A satellite is moving with a constant speed $$v$$ in circular orbit around the earth. An object of mass '$$m$$' is ejected from the satellite such that it just escapes from the gravitational pull of the earth. At the time of ejection, the kinetic energy of the object is:

First, recall the formula for the speed of a satellite moving in a stable circular orbit of radius $$r$$ around the Earth (mass $$M$$, gravitational constant $$G$$).
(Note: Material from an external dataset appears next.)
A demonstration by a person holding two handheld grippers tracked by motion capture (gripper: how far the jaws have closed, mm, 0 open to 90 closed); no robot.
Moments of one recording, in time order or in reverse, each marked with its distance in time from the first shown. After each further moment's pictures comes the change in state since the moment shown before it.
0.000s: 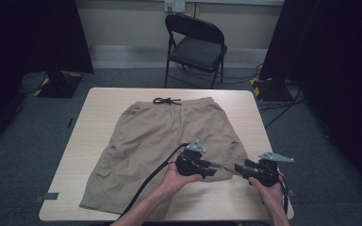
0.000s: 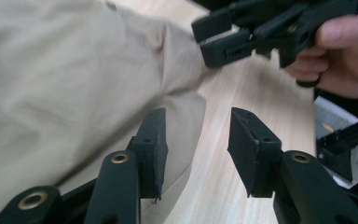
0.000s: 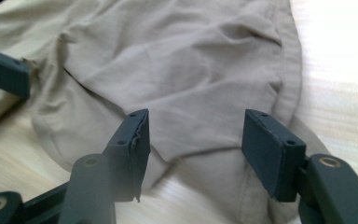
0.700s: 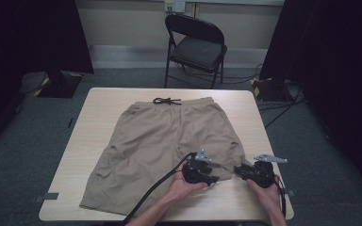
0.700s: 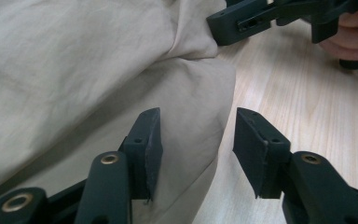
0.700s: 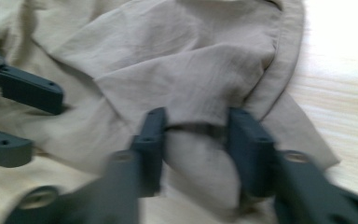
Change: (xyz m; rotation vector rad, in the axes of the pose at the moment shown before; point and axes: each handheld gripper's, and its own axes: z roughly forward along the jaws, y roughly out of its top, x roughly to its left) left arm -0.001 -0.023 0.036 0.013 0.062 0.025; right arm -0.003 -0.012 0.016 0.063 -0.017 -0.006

For circular motion, the required centripetal force is supplied entirely by gravity:

$$\frac{mv^{2}}{r}= \frac{GMm}{r^{2}}.$$

On cancelling the mass $$m$$ of the satellite (or of the object before ejection) and one factor of $$r$$, we get:

$$v^{2}= \frac{GM}{r}, \qquad\text{so}\qquad v = \sqrt{\frac{GM}{r}}.$$

Next, recall the escape-speed formula. The minimum speed required at a distance $$r$$ from the centre of the Earth for an object to reach infinity with zero final speed is

$$v_{e} = \sqrt{\frac{2GM}{r}}.$$

Notice that we can relate this escape speed to the satellite’s orbital speed by substituting $$\displaystyle v^{2}=\frac{GM}{r}$$ just obtained:

$$v_{e} = \sqrt{2}\,\sqrt{\frac{GM}{r}} = \sqrt{2}\,v.$$

The problem says the object is “ejected … such that it just escapes the gravitational pull of the Earth.” Therefore, right after ejection its speed relative to the Earth must be exactly the escape speed $$v_{e}=\sqrt{2}\,v$$.
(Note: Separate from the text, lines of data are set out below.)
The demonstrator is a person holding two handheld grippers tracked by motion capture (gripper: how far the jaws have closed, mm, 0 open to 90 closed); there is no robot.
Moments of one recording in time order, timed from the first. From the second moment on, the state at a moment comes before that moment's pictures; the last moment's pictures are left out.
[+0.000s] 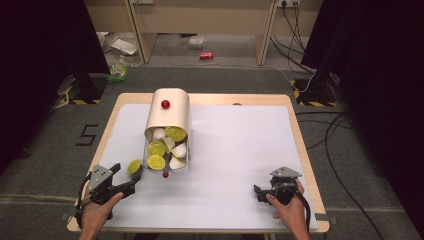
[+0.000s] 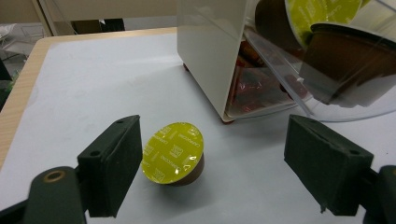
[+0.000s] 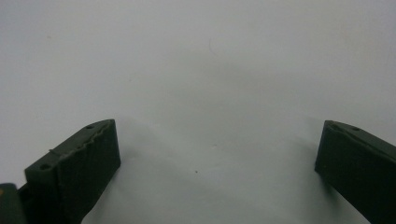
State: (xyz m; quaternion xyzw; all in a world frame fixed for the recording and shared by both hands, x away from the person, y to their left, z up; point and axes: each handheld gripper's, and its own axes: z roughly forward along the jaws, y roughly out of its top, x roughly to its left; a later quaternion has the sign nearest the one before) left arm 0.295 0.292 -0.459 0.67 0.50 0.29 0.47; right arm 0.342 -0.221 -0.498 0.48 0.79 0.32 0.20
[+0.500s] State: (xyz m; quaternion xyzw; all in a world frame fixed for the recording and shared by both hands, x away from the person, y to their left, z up) left arm 0.283 0.287 -0.455 0.67 0.49 0.29 0.48; right arm 0.342 -0.221 -0.498 0.48 0.79 0.32 0.20
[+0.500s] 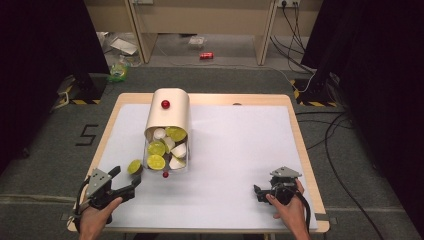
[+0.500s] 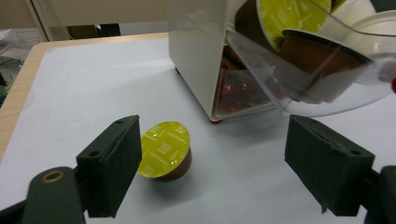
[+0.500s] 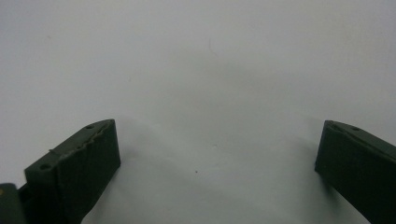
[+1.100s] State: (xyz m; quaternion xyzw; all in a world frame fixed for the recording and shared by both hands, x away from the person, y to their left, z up) left arm 0.282 0.275 -0.450 0.67 0.48 0.29 0.49; right arm 0.342 -0.221 -0.498 0.48 0.79 0.32 0.20
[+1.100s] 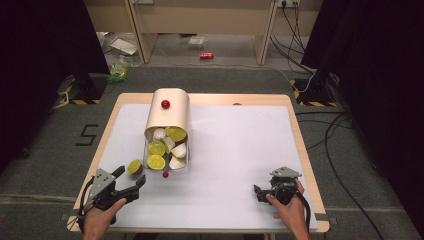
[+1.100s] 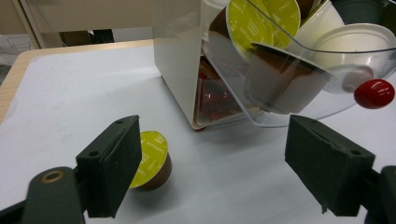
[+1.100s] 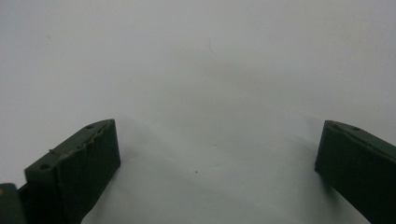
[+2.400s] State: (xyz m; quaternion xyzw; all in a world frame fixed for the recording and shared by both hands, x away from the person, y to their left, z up) left arm 0.300 0.265 -0.441 0.66 0.48 0.29 0.50; right arm 0.342 -0.221 -0.498 0.48 0.79 0.32 0.20
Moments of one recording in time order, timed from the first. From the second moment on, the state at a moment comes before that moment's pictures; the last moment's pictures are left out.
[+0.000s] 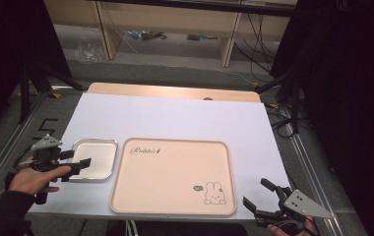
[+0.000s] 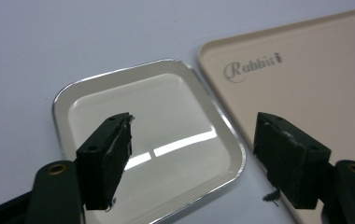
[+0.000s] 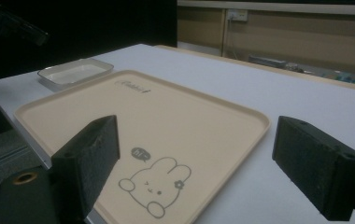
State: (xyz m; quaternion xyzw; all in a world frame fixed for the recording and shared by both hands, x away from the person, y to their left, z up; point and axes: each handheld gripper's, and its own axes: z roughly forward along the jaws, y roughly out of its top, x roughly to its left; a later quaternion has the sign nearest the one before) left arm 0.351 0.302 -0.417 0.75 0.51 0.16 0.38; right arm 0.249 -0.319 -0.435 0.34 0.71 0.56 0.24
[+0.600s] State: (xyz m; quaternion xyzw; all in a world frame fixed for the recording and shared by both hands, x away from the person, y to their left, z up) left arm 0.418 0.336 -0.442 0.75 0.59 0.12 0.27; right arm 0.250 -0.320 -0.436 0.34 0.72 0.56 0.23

The kinetic energy of the object of mass $$m$$ at that instant is, by definition,

$$K = \frac{1}{2} m v_{e}^{2}.$$

Substituting $$v_{e}^{2}=2v^{2}$$ obtained above, we get

$$K = \frac{1}{2} m \bigl(2v^{2}\bigr) = m v^{2}.$$

So the kinetic energy equals $$mv^{2}$$.

Hence, the correct answer is Option B.